_WHAT YOU HAVE TO DO_. Extract the text of each entry below exactly, leaving every image behind.

· · ·

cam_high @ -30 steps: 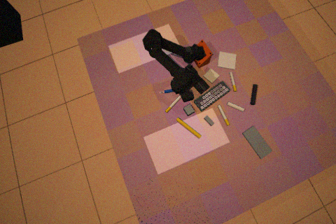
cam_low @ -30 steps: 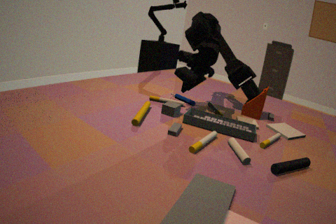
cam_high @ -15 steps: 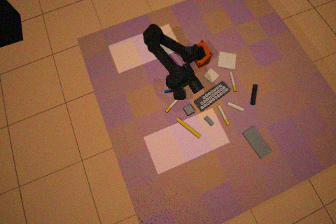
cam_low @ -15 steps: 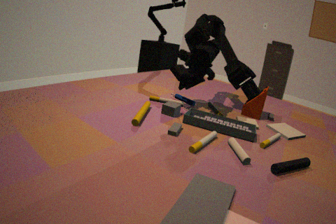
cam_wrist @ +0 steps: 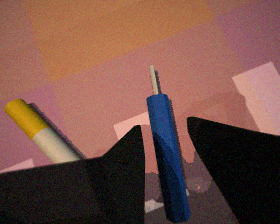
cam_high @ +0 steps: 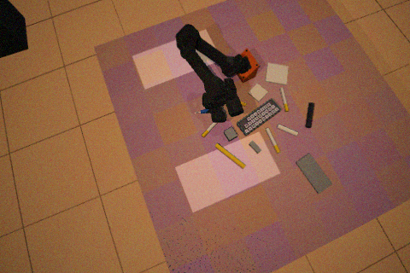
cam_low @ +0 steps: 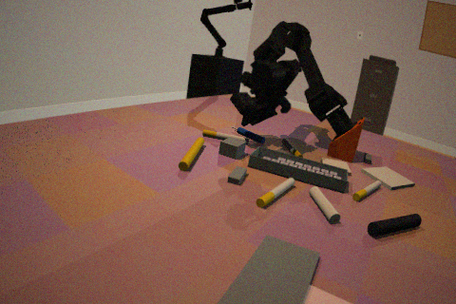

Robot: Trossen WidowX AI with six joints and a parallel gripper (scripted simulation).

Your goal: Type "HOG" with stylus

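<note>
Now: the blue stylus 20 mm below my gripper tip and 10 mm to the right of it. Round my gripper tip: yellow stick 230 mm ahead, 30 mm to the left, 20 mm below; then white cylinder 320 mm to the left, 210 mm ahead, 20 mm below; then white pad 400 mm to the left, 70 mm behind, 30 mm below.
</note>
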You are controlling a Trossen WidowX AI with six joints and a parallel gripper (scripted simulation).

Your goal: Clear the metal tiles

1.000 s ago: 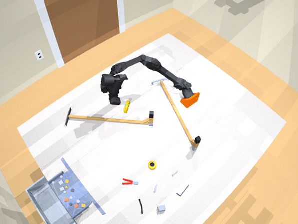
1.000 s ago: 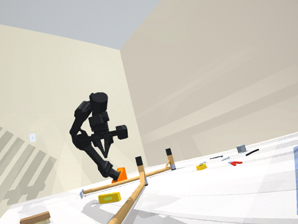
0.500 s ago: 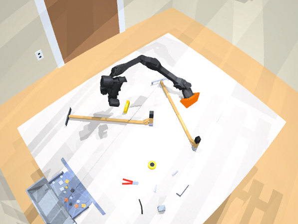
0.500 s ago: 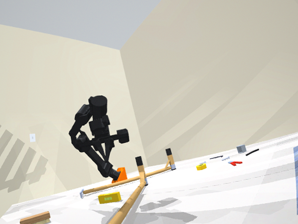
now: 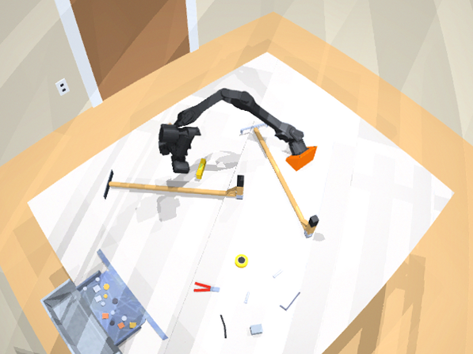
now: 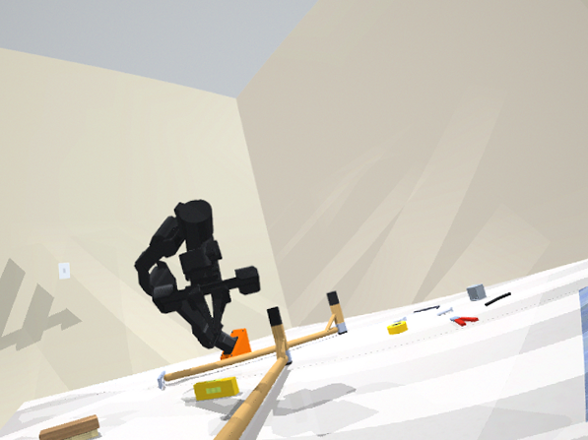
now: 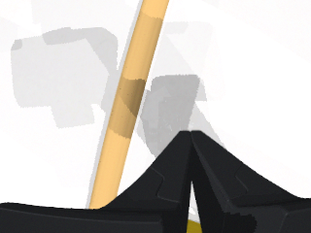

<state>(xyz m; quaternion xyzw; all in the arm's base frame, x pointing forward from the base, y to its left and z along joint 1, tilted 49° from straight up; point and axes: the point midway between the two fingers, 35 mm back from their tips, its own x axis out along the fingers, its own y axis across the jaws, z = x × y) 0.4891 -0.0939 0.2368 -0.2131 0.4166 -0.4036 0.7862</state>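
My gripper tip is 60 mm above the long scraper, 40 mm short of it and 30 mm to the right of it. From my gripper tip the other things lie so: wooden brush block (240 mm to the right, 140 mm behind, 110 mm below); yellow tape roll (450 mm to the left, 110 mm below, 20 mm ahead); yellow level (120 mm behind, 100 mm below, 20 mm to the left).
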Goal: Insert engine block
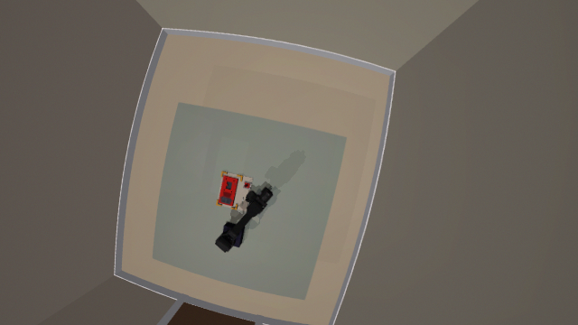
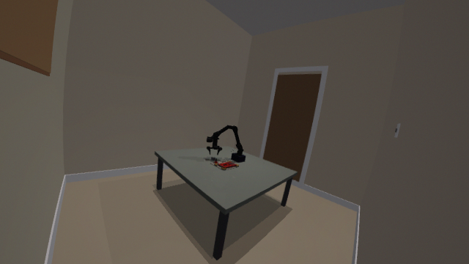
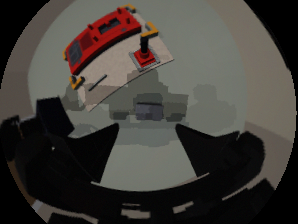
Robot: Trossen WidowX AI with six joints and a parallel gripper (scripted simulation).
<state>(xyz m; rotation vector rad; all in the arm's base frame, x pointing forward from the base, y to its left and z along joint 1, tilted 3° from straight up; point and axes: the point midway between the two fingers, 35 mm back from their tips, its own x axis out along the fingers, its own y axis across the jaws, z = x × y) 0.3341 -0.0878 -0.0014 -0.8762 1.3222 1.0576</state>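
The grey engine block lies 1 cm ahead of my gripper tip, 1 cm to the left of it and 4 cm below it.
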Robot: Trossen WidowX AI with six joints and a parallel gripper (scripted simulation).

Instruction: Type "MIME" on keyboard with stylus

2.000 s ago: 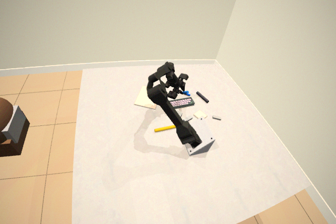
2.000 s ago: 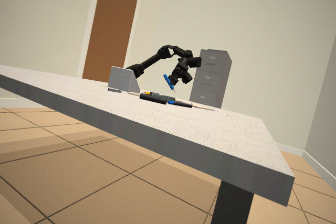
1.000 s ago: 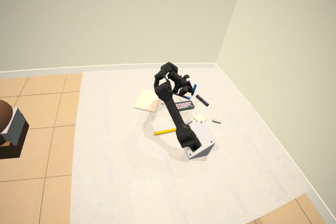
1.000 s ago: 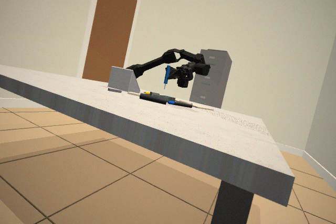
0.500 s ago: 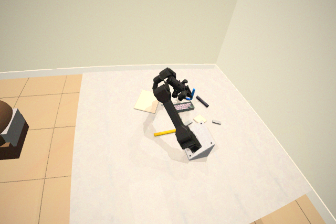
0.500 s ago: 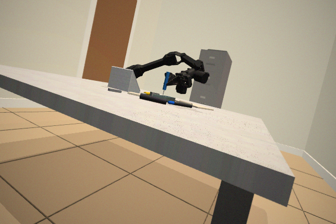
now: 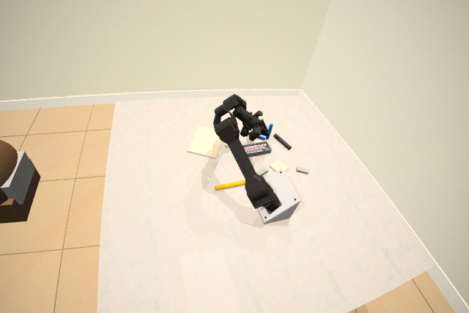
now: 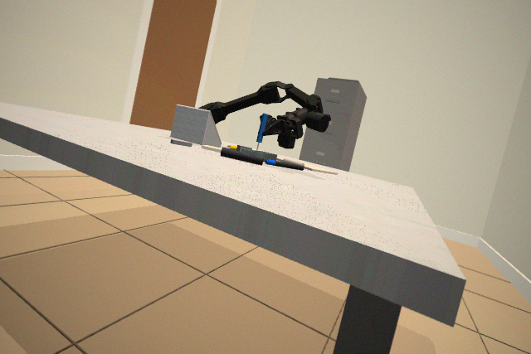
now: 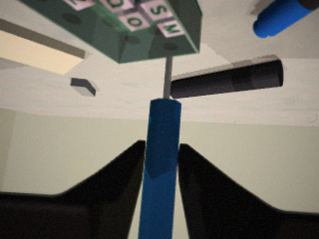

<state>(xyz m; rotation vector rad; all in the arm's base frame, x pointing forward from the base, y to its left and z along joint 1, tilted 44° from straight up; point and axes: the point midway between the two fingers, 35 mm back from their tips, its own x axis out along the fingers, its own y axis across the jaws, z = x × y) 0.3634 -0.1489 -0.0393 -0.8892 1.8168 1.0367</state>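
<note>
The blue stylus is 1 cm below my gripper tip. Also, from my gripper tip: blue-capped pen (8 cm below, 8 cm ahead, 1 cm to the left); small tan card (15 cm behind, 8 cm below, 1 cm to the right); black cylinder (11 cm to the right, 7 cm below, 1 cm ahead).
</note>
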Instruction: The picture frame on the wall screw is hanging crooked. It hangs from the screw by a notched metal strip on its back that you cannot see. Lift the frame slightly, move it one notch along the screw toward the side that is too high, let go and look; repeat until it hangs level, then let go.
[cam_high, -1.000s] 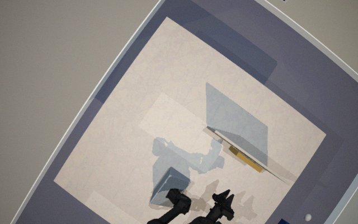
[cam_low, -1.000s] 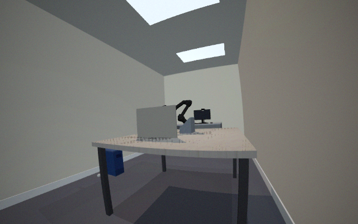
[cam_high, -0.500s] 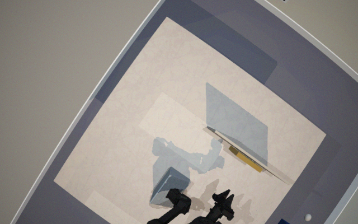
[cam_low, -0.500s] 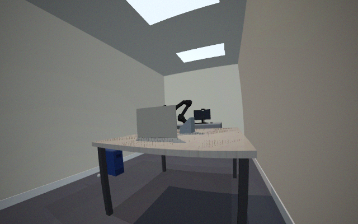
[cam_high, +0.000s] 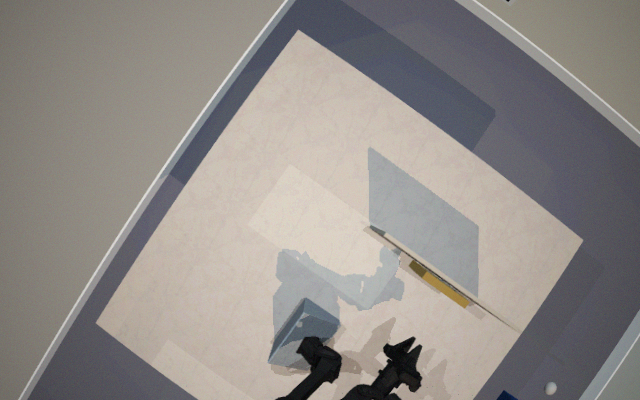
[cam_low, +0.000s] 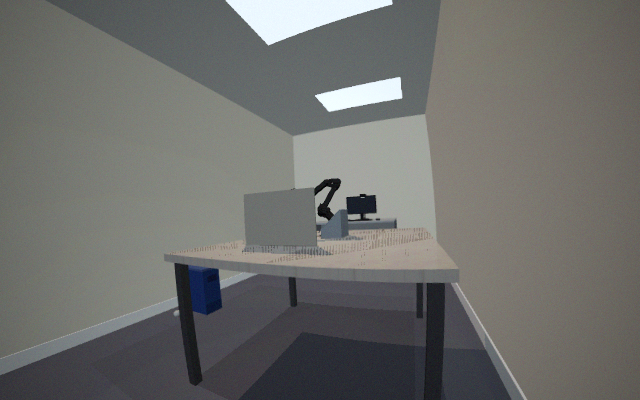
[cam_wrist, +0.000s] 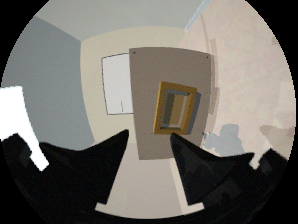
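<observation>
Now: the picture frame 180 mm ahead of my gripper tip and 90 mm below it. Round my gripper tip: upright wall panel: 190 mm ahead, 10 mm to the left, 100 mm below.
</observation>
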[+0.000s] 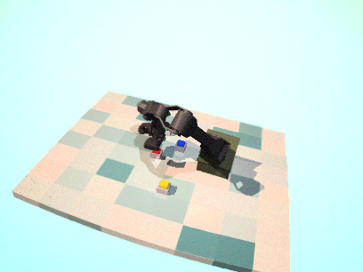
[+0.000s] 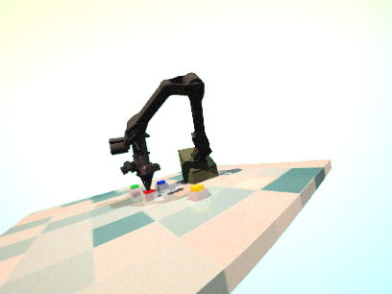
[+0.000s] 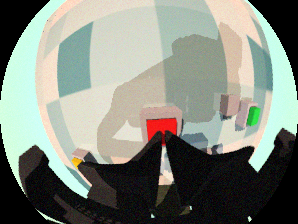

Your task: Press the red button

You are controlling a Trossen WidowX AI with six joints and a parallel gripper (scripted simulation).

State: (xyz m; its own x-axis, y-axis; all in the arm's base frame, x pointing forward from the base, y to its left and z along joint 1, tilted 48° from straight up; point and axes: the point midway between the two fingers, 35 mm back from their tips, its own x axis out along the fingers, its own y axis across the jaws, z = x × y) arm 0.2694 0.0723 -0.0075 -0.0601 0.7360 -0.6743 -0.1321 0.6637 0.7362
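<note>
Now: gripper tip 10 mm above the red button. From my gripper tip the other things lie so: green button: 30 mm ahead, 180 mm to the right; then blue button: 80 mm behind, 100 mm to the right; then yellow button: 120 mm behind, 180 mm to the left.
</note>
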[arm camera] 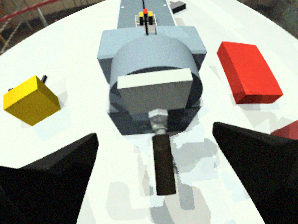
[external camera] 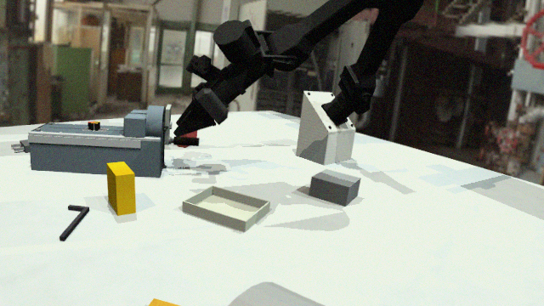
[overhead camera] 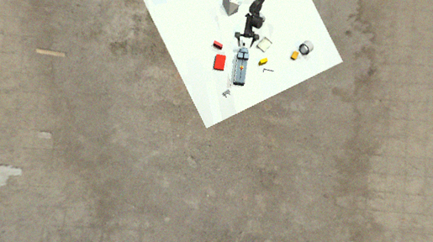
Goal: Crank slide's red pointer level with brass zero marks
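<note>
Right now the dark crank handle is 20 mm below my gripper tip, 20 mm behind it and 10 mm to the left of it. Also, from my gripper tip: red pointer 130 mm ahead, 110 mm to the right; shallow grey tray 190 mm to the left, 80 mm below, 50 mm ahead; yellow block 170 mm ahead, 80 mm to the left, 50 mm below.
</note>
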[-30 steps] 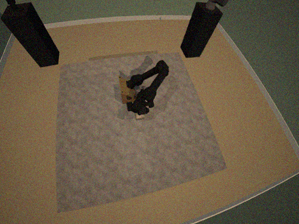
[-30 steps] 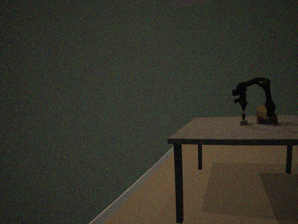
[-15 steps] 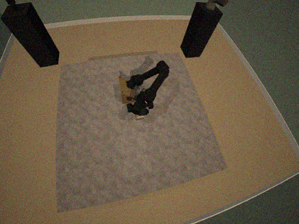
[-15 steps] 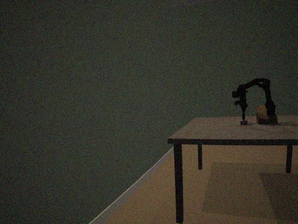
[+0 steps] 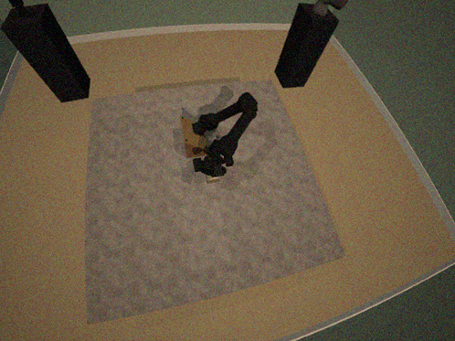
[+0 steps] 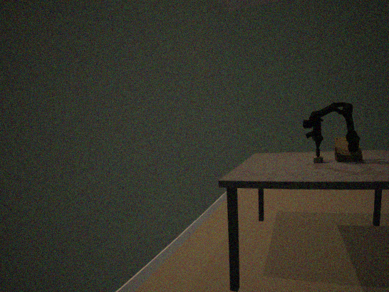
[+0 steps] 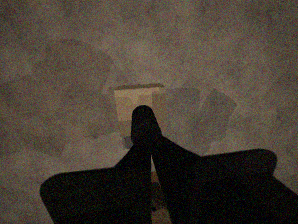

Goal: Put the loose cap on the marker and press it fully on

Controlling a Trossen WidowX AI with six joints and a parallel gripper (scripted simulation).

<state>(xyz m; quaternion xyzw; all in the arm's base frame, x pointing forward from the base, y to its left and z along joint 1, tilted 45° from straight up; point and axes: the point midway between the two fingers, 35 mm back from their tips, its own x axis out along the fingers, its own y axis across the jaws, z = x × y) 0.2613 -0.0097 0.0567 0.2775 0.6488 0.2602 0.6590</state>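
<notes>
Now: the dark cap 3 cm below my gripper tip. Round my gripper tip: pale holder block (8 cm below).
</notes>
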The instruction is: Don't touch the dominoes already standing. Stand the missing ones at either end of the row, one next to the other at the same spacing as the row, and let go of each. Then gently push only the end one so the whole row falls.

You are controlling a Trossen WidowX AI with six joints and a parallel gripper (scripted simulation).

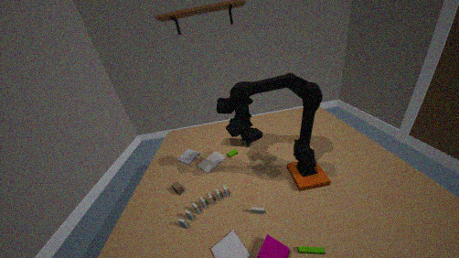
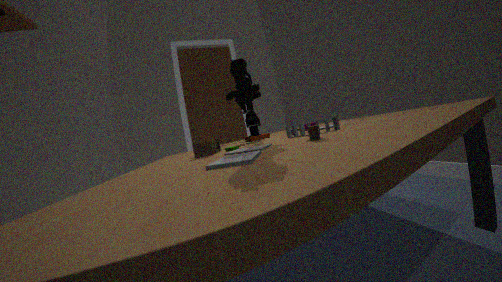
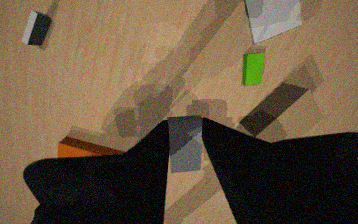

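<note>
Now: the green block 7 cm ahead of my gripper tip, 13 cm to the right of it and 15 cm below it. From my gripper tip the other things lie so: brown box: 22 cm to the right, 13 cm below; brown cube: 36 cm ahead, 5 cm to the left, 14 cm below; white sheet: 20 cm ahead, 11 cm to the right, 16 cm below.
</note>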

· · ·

_YOUR SOLUTION_.
cam_high @ -30 steps: 
cam_low @ -30 steps: 
cam_high @ -15 steps: 
cam_low @ -15 steps: 
cam_wrist @ +0 steps: 
cam_high @ +0 steps: 
cam_low @ +0 steps: 

Robot: Trossen WidowX AI with six joints and a parallel gripper (scripted simulation).

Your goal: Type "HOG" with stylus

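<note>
Now: the blue stylus 20 mm below my gripper tip and 10 mm to the right of it. Round my gripper tip: yellow stick 230 mm ahead, 30 mm to the left, 20 mm below; then white cylinder 320 mm to the left, 210 mm ahead, 20 mm below; then white pad 400 mm to the left, 70 mm behind, 30 mm below.
</note>
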You are controlling a Trossen WidowX AI with six joints and a parallel gripper (scripted simulation).

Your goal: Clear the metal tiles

1.000 s ago: 
1.000 s ago: 
0.500 s ago: 
0.500 s ago: 
now: 
now: 
now: 

<state>(xyz m; quaternion xyzw; all in the arm's base frame, x pointing forward from the base, y to its left and z along joint 1, tilted 49° from straight up; point and axes: the point midway between the two fingers, 35 mm back from their tips, its own x axis out along the fingers, its own y axis across the jaws, z = x × y) 0.4891 -0.0939 0.2368 -0.2131 0.4166 -0.4036 0.7862</state>
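My gripper tip is 60 mm above the long scraper, 40 mm short of it and 30 mm to the right of it. From my gripper tip the other things lie so: wooden brush block (240 mm to the right, 140 mm behind, 110 mm below); yellow tape roll (450 mm to the left, 110 mm below, 20 mm ahead); yellow level (120 mm behind, 100 mm below, 20 mm to the left).
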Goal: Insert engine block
Robot: Trossen WidowX AI with six joints and a parallel gripper (scripted simulation).
<state>(xyz m; rotation vector rad; all in the arm's base frame, x pointing forward from the base, y to its left and z along joint 1, tilted 3° from straight up; point and axes: the point midway between the two fingers, 35 mm back from their tips, its own x axis out along the fingers, its own y axis across the jaws, z = x × y) 0.3341 -0.0878 -0.0014 -0.8762 1.3222 1.0576</state>
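The grey engine block lies 1 cm ahead of my gripper tip, 1 cm to the left of it and 4 cm below it.
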Robot: Trossen WidowX AI with six joints and a parallel gripper (scripted simulation).

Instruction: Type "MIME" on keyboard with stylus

2.000 s ago: 
2.000 s ago: 
1.000 s ago: 
1.000 s ago: 
0.500 s ago: 
0.500 s ago: 
now: 
now: 
now: 

<state>(xyz m; rotation vector rad; all in the arm's base frame, x pointing forward from the base, y to its left and z along joint 1, tilted 44° from straight up; point and axes: the point midway between the two fingers, 35 mm back from their tips, its own x axis out along the fingers, its own y axis across the jaws, z = x × y) 0.3634 -0.1489 -0.0393 -0.8892 1.8168 1.0367</state>
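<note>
The blue stylus is 1 cm below my gripper tip. Also, from my gripper tip: blue-capped pen (8 cm below, 8 cm ahead, 1 cm to the left); small tan card (15 cm behind, 8 cm below, 1 cm to the right); black cylinder (11 cm to the right, 7 cm below, 1 cm ahead).
</note>
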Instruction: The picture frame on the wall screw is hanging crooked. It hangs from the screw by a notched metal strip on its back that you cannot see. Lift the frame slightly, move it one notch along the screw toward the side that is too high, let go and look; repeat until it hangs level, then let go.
[cam_high, -1.000s] 
[cam_low, -1.000s] 
[cam_high, -0.500s] 
[cam_low, -0.500s] 
[cam_high, +0.000s] 
[cam_low, +0.000s] 
[cam_wrist, +0.000s] 
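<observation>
Now: the picture frame 180 mm ahead of my gripper tip and 90 mm below it. Round my gripper tip: upright wall panel: 190 mm ahead, 10 mm to the left, 100 mm below.
</observation>
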[+0.000s] 
[+0.000s] 
[+0.000s] 

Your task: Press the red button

You are controlling a Trossen WidowX AI with six joints and a parallel gripper (scripted simulation).

State: (xyz m; its own x-axis, y-axis; all in the arm's base frame, x pointing forward from the base, y to its left and z along joint 1, tilted 48° from straight up; point and axes: the point midway between the two fingers, 35 mm back from their tips, its own x axis out along the fingers, its own y axis across the jaws, z = x × y) arm 0.2694 0.0723 -0.0075 -0.0601 0.7360 -0.6743 -0.1321 0.6637 0.7362
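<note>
Now: gripper tip 10 mm above the red button. From my gripper tip the other things lie so: green button: 30 mm ahead, 180 mm to the right; then blue button: 80 mm behind, 100 mm to the right; then yellow button: 120 mm behind, 180 mm to the left.
</note>
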[arm camera] 
[external camera] 
[overhead camera] 
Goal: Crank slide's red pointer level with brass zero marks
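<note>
Right now the dark crank handle is 20 mm below my gripper tip, 20 mm behind it and 10 mm to the left of it. Also, from my gripper tip: red pointer 130 mm ahead, 110 mm to the right; shallow grey tray 190 mm to the left, 80 mm below, 50 mm ahead; yellow block 170 mm ahead, 80 mm to the left, 50 mm below.
</note>
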[-30 steps] 
[-30 steps] 
[-15 steps] 
[-15 steps] 
[+0 steps] 
[+0 steps] 
[+0 steps] 

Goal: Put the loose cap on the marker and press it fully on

Controlling a Trossen WidowX AI with six joints and a parallel gripper (scripted simulation).

<state>(xyz m; quaternion xyzw; all in the arm's base frame, x pointing forward from the base, y to its left and z along joint 1, tilted 45° from straight up; point and axes: the point midway between the two fingers, 35 mm back from their tips, its own x axis out along the fingers, its own y axis across the jaws, z = x × y) 0.2613 -0.0097 0.0567 0.2775 0.6488 0.2602 0.6590</state>
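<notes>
Now: the dark cap 3 cm below my gripper tip. Round my gripper tip: pale holder block (8 cm below).
</notes>
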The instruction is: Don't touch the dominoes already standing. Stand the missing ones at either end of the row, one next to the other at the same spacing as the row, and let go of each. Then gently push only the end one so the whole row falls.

You are controlling a Trossen WidowX AI with six joints and a parallel gripper (scripted simulation).


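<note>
Now: the green block 7 cm ahead of my gripper tip, 13 cm to the right of it and 15 cm below it. From my gripper tip the other things lie so: brown box: 22 cm to the right, 13 cm below; brown cube: 36 cm ahead, 5 cm to the left, 14 cm below; white sheet: 20 cm ahead, 11 cm to the right, 16 cm below.
</note>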

The output requires no further additions.